« L’accroche » : à propos d’un tombeau royal

Il n’y a pas si longtemps, j’ai passé quelques jours à Lisbonne, que j’ai découvert pour l’occasion. Comme tous les touristes avides et curieux, j’ai visité les places, les lieux et les sites connus, les endroits fréquentés par Pessoa, sa maison aujourd’hui convertie en musée.

Et je suis allé au musée archéologique des Carmes. Empilement de fragments historiques et de vestiges archéologiques dont aucun n’a vocation, par nature, à susciter l’émoi artistique.

Pourtant dans ce qui reste du chœur de l’ancienne abbatiale, une tombe, ou plutôt un tombeau, a attiré mon attention. Il s’agit d’un sarcophage sculpté dans un style gothique déjà avancé et reconnaissable, imprégné de cet esprit de cour que l’on rencontre dans toute l’Europe à partir du milieu du XIVe siècle.
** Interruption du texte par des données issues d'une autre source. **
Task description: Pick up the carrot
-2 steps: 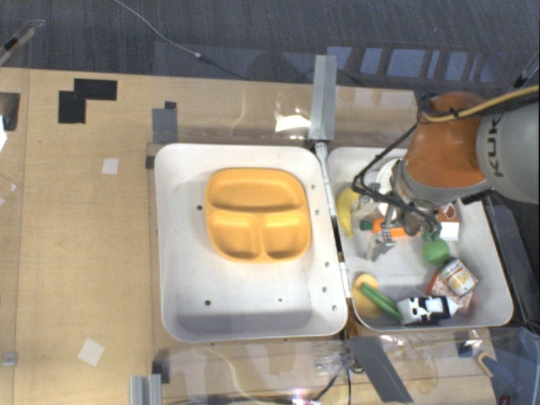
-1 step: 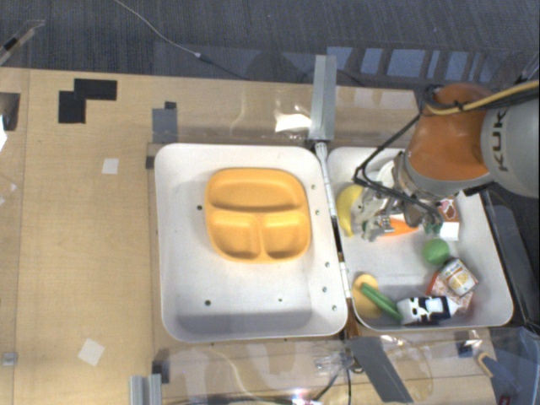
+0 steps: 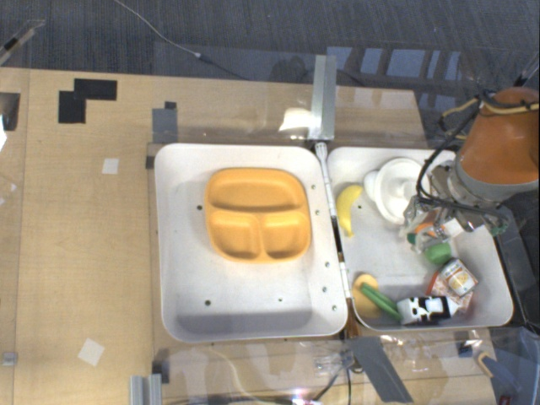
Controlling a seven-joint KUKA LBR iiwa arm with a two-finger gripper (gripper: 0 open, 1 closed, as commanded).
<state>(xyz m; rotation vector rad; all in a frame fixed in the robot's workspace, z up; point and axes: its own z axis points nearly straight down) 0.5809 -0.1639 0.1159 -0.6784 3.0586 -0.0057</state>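
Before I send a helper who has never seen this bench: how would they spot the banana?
Find the right-hand white bin. Along its left wall, near the far end, lies the banana, beside a white bowl. It is the sole plain yellow, curved piece there.

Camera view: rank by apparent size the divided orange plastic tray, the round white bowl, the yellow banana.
1. Divided orange plastic tray, clearly largest.
2. Round white bowl, partly hidden by the arm.
3. Yellow banana, smallest.

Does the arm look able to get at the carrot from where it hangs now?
Probably yes. The gripper hangs over the right bin, and what looks like the carrot lies just beyond it, though the carton crowds one side.
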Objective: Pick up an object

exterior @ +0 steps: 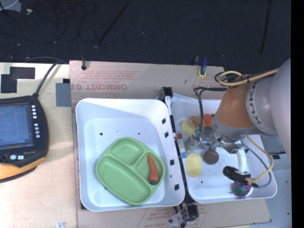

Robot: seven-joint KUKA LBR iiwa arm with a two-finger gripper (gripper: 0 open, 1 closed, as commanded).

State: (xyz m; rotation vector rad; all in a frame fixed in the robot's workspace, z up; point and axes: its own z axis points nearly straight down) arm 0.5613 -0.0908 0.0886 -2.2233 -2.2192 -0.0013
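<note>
Site: robotics lab bench | Evidence: grey KUKA arm (270,103) with orange band reaching over two white bins (90,122) on a cardboard sheet (118,77) | handheld control pendant (21,132) with lit screen at left | loose cables (61,23) on dark floor behind bench

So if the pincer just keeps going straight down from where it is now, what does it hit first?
Probably the bare floor of the right bin, between two yellow pieces. The pincer hangs above that gap, though depth is unclear here.
</note>
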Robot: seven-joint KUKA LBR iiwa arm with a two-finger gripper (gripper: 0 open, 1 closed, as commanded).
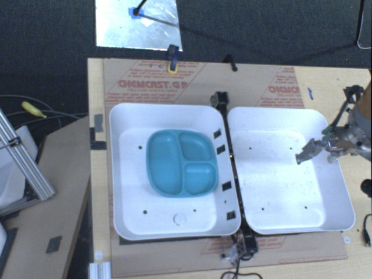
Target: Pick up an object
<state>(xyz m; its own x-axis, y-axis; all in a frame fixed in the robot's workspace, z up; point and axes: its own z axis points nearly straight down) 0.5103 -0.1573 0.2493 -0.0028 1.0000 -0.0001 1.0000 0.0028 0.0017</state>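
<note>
A blue divided plate [182, 162] lies flat in the middle of the left white bin [125, 127]. It has three compartments and rounded corners. My gripper [306, 151] hangs over the right side of the right white bin [279, 118], reaching in from the right edge of the view. It is far from the plate, across the divider between the bins. Nothing shows in the gripper.
A small pale round mark [179, 218] sits on the left bin's floor near its front wall. Black clips [224, 167] line the seam between the two bins. Both bins rest on a brown cardboard sheet [157, 83]. A metal frame [23, 167] stands at the far left.
</note>
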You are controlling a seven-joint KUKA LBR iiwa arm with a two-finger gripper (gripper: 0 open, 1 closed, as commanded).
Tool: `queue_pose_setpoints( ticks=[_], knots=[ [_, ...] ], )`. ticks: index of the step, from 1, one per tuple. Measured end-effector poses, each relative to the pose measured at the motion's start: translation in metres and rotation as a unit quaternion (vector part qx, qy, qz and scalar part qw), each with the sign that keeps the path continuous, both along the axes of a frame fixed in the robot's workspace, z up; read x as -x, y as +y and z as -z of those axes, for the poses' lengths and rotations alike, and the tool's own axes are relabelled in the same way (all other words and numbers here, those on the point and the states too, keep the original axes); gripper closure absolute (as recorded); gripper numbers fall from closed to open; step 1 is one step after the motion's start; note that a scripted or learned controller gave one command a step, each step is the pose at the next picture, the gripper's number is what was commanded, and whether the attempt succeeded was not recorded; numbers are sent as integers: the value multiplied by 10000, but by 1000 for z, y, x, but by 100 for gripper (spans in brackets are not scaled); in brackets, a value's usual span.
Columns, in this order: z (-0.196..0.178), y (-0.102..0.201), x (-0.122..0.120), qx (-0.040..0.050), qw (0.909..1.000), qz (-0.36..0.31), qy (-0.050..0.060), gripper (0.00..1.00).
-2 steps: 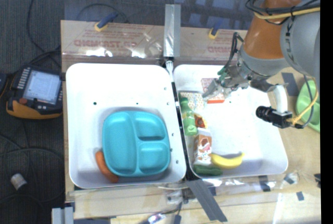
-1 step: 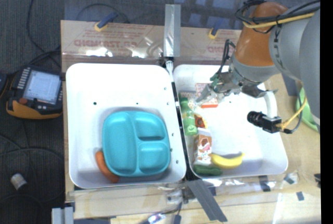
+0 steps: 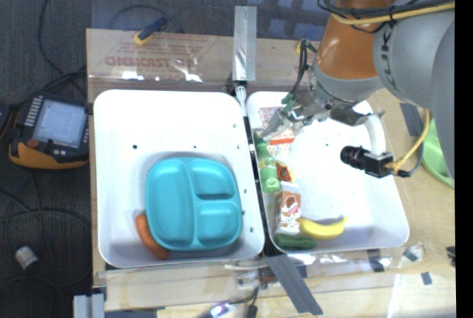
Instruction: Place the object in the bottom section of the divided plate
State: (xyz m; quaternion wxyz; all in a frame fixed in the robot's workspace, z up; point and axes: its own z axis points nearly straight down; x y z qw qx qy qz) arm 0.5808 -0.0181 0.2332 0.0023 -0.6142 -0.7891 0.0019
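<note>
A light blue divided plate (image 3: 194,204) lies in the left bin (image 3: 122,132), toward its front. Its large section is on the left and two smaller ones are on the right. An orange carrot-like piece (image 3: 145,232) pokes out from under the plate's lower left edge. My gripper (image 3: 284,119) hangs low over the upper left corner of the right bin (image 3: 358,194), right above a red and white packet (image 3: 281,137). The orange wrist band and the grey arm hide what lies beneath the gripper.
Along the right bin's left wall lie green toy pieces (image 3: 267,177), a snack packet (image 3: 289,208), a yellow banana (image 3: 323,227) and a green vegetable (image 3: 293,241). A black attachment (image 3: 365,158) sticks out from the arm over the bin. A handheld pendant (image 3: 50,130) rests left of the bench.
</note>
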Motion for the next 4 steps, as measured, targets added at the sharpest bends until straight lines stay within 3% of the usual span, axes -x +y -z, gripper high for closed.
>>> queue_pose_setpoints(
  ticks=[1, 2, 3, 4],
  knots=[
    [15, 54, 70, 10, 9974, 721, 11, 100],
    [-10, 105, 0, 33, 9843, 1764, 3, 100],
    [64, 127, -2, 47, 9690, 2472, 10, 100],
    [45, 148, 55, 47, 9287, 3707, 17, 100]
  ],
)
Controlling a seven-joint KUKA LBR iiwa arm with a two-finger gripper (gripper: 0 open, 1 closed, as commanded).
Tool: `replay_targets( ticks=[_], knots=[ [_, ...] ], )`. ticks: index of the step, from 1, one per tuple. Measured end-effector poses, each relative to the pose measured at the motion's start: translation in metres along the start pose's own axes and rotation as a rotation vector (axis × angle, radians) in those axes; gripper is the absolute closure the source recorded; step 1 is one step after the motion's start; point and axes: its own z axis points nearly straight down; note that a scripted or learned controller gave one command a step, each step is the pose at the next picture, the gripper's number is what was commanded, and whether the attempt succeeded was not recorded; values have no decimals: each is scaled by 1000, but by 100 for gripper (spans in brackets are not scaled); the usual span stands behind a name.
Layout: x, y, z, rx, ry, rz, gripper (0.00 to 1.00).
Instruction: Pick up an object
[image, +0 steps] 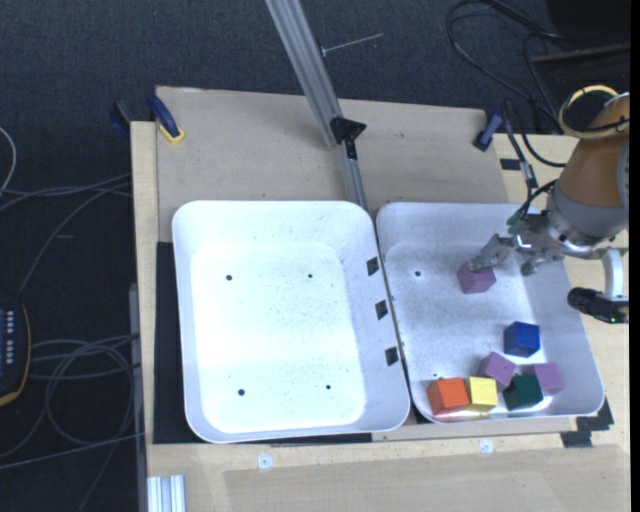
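Arm: reaches in from right, orange band above wrist, over right bin (585, 330).
Gripper (500, 255): low in upper part of right bin; how far open, cannot tell.
Purple block (477, 279): just beside gripper tip, toward lower left, maybe touching; not seen between anything.
Long axis: block nearly square, no clear one.
Other blocks: blue block (521, 338) alone; orange block (449, 394), yellow block (483, 391), green block (522, 391) clustered at near edge, well apart from gripper.

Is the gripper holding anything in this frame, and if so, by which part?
It cannot be told. The gripper sits right at the upper edge of the purple block in the right bin, but the view does not show the block between its fingers.
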Motion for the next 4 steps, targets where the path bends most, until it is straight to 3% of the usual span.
replay_targets(
  ticks=[1,2,4],
  knots=[
    [-1,5,2,-5,-5,-2,0],
    [-1,7,-12,-13,-8,-2,100],
    [-6,25,-126,-4,-8,-2,100]
  ],
)
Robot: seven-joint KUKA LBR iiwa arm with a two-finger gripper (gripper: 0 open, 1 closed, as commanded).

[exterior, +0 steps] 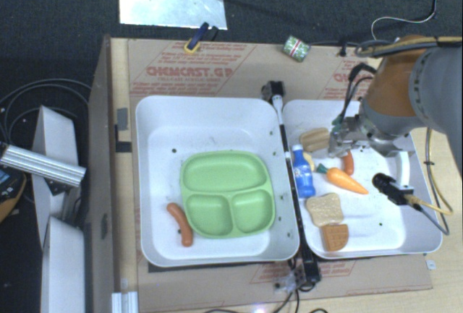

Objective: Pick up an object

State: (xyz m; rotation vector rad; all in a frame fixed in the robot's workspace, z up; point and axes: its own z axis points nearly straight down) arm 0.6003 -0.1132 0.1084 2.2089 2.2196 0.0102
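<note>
Arm (405, 87) reaches into the right bin (416, 228), jaws low at its far side, between the bread roll (315, 138) and a small orange piece (349, 162); their spread cannot be told. Near them lie a carrot (346, 180), blue bottle (302, 172) and bread slice (324, 208). The left bin (163, 131) holds a green divided plate (228, 192) and a sausage (181, 223).

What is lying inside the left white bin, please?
The left bin holds a green divided tray and a sausage on the bin floor, just off the tray's near-left corner. The floor under the tray is covered, so anything beneath it cannot be seen.
</note>
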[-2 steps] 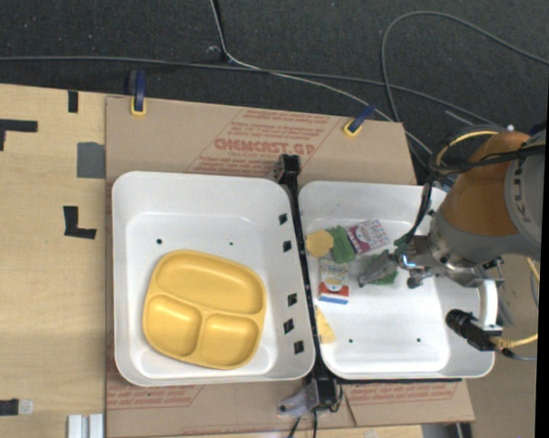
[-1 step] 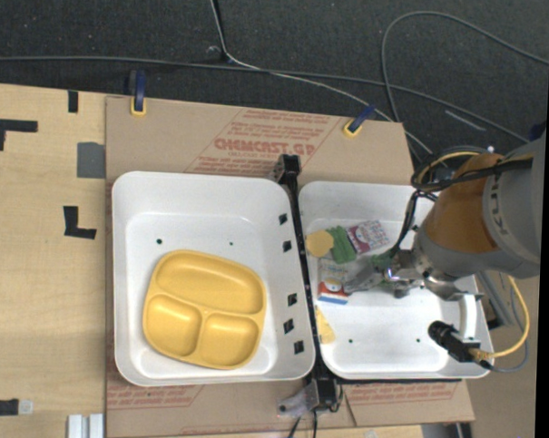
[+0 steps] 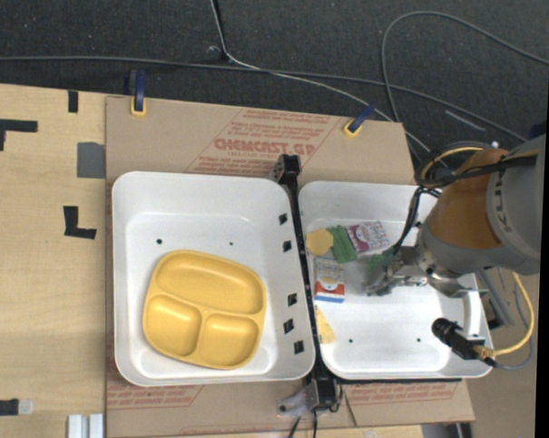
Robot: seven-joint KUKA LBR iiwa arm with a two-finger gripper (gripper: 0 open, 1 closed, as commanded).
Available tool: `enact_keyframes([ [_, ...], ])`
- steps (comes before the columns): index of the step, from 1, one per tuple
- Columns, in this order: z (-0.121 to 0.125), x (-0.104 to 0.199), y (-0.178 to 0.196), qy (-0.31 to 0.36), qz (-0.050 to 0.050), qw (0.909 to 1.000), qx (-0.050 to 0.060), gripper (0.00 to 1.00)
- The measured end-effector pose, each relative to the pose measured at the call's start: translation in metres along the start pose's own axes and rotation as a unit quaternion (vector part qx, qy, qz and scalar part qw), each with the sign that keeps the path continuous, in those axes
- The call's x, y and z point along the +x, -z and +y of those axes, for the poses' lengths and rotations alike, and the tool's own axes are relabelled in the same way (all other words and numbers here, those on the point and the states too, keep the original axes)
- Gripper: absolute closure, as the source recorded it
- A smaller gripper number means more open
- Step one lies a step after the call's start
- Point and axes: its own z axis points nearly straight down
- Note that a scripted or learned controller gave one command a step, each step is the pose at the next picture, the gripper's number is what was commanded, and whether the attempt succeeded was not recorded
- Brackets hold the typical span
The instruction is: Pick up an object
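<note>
In the right bin I see my gripper low beside the green packet, the small white carton just left; whether it grips anything, I cannot tell.

Smooth, glossy plastic on the yellow divided tray, light glancing off its ridges. Both white bins look like matt plastic. Under them, a flat brown cardboard sheet with red print, dull finish. The desk shows pale wood-like board.
</note>
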Motion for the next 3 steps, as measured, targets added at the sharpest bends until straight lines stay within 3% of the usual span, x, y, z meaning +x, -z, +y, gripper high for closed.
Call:
enact_keyframes([
  [2,0.008,-0.002,0.102,0.0,-0.001,1.0,-0.003,1.0],
  [3,0.008,-0.002,0.107,0.0,0.0,1.0,0.0,1.0],
])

La sculpture est élégante et raffinée. La pierre profondément incisée. Le style est graphique qui met en valeur la richesse héraldique des écus nombreux qui se partagent la surface. On devine qu’il s’agit de la sépulture d’un riche et puissant seigneur. Le regard se perd dans les détails des animaux monstrueux qui jouent comme en marge, frères sculptés des grotesques des manuscrits enluminés. La précision du ciseau étonne qui modèle bustes et visages et cisèle une longue inscription qui me reste étrangère. Le bas relief d’un flanc rappelle des images connues: le séraphin, le personnage stigmatisé impose à la mémoire l’iconographie franciscaine immortalisée par Giotto. L’œuvre fascine et impressionne dont pourtant mes guides français ne font aucune mention.

A la lecture du cartel et bientôt d’un livre entier consacré à l’ouvrage, j’apprends qu’il s’agit du tombeau déplacé du roi D. Fernando I. Un tombeau royal récemment restauré; une origine prestigieuse qui par delà les siècles et les vicissitudes de l’histoire lui conserve cette sorte d’aura qu’on les objets et les œuvres exceptionnels. On comprend alors qu’au delà du savoir faire, sont les sens cachés de l’œuvre ; le mélange d’une héraldique complexe et d’une symbolique religieuse dont la finalité est politique, sans doute, dans le contexte de l’époque. L’héraldique m’est inconnue ; j’ignore les détails de l’histoire du Portugal et pourtant, déplacé et meurtri, ce tombeau royal m’a fasciné.

Lisbonne - Tombeau du roi D Fernando I ca 1380-1383 (photo de l'auteur)

Ce souvenir se dissipant, je m’interroge sur « l’accroche » qui dans cinq siècles, suscitera l’attention et l’intérêt des spectateurs de demain pour certaines oeuvres d’aujourd’hui: la prouesse technique ? les dimensions ? le luxe des matériaux, bref la surface des choses ? La pensée qu’on y mit et la cohérence de l’univers que construit l’œuvre d’elle même, loin de son créateur, dans le temps comme dans l’espace ?

Tout cela sans doute mais qui rappelle qu’au travers des âges se sont toujours les forces de l’esprit qui éveillent l’esprit. Une leçon à méditer peut-être pour ceux dont la pensée se mesure à l’aune de leurs gains.